• What to do:
Each line of the records that holds "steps" should be shown in full.

====== Material provided

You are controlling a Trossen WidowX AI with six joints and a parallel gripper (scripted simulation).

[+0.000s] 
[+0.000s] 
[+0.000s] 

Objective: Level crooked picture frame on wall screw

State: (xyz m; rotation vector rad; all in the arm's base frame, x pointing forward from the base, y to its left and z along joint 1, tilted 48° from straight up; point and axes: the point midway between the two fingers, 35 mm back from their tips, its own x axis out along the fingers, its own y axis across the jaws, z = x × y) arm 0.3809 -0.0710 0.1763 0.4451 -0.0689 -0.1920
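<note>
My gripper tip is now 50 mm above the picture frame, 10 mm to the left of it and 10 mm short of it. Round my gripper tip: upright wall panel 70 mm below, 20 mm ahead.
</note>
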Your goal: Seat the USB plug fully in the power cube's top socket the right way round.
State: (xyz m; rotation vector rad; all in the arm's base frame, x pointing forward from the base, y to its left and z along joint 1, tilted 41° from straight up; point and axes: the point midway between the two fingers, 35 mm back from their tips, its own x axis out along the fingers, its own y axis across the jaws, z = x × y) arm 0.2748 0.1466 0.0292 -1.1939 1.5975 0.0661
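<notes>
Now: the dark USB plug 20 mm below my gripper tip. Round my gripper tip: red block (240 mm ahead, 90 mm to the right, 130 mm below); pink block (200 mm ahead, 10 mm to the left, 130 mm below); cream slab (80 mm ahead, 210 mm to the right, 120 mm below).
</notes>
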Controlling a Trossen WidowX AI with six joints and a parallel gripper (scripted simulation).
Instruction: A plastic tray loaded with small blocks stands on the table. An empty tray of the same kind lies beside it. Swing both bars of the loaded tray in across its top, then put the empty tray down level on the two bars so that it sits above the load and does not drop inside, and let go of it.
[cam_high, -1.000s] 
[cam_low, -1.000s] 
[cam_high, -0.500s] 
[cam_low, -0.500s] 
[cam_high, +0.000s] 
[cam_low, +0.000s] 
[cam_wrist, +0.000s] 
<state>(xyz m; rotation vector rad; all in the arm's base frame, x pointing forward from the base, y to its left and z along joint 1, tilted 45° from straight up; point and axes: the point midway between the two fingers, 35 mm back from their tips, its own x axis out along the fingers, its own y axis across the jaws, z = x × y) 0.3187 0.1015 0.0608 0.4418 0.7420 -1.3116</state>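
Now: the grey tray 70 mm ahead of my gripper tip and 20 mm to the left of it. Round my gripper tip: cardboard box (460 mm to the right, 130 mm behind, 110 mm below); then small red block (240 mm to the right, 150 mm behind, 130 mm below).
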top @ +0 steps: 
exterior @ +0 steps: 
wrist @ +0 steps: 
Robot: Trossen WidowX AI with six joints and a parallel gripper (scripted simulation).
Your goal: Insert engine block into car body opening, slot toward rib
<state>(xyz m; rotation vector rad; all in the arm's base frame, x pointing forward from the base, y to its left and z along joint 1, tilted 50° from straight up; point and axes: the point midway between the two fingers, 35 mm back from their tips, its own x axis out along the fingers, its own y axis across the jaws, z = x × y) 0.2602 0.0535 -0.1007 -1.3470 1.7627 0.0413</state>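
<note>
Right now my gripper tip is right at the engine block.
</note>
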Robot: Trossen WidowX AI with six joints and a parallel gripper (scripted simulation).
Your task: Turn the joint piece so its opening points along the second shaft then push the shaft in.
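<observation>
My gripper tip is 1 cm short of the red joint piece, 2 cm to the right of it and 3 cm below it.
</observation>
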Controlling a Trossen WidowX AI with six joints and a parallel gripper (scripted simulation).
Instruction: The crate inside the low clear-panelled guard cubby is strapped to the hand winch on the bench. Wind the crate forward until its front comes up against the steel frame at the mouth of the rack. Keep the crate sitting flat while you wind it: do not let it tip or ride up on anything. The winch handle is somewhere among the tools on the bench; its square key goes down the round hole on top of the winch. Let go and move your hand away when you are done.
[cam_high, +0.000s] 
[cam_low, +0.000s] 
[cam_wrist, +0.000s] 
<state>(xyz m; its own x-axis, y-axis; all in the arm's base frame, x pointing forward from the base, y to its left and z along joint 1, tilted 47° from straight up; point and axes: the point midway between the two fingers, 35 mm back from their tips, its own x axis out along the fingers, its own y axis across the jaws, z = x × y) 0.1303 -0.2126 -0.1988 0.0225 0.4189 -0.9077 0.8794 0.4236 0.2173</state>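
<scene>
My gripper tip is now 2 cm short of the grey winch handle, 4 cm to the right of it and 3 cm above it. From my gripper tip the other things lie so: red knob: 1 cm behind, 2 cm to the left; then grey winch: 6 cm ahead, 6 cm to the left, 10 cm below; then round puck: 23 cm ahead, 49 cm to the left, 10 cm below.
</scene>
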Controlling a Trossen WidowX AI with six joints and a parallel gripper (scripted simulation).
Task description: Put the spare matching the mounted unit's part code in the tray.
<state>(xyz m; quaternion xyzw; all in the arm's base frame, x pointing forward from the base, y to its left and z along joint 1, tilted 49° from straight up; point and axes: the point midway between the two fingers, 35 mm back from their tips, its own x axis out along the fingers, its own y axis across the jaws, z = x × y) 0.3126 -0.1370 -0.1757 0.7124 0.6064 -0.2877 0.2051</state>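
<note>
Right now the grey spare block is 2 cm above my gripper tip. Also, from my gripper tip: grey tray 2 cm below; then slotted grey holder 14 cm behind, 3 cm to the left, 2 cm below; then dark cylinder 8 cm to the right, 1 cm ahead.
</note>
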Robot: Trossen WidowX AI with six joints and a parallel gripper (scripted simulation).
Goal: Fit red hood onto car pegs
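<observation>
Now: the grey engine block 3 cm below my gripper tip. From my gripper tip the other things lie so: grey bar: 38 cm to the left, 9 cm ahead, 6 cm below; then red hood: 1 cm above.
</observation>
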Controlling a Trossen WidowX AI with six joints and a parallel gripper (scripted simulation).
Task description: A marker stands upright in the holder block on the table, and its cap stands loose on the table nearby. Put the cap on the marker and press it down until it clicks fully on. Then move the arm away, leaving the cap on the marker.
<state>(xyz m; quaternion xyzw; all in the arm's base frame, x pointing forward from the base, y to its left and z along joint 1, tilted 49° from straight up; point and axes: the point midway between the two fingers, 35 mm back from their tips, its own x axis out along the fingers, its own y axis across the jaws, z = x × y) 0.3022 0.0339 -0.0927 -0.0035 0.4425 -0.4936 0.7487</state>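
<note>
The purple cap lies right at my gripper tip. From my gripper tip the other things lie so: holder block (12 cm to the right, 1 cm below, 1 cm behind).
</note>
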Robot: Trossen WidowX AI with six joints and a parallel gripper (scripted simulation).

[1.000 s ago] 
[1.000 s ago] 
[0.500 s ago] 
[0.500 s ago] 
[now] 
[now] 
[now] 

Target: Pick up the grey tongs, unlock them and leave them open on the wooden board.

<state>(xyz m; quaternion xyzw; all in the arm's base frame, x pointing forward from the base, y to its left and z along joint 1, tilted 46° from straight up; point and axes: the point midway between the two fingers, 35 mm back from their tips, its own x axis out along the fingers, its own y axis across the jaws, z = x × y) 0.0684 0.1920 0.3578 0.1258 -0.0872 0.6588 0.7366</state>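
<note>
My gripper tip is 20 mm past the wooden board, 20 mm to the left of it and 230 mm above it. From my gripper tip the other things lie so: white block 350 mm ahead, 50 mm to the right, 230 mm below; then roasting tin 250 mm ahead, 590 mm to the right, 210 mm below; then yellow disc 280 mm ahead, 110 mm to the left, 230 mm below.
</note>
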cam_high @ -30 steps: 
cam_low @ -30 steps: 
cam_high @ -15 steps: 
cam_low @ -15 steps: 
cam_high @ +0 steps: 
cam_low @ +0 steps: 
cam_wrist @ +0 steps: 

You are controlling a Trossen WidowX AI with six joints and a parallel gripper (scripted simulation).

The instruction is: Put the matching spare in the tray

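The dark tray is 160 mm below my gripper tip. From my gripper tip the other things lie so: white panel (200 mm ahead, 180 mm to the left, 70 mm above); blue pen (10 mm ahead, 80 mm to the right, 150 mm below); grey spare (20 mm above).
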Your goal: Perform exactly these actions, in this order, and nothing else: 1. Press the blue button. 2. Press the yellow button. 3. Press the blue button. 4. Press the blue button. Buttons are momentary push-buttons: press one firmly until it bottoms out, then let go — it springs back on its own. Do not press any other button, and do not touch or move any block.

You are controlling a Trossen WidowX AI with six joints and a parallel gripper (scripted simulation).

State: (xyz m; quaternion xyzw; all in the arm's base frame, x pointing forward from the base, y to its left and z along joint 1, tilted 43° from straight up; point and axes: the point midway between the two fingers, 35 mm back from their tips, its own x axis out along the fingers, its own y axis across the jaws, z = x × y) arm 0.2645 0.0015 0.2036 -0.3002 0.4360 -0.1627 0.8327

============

• Answer area:
top @ +0 steps: 
exterior @ +0 steps: 
wrist @ +0 steps: 
cam_high @ -30 steps: 
cam_low @ -30 steps: 
cam_high @ -15 steps: 
cam_low @ -15 steps: 
cam_high @ +0 steps: 
cam_low @ +0 steps: 
cam_wrist @ +0 steps: 

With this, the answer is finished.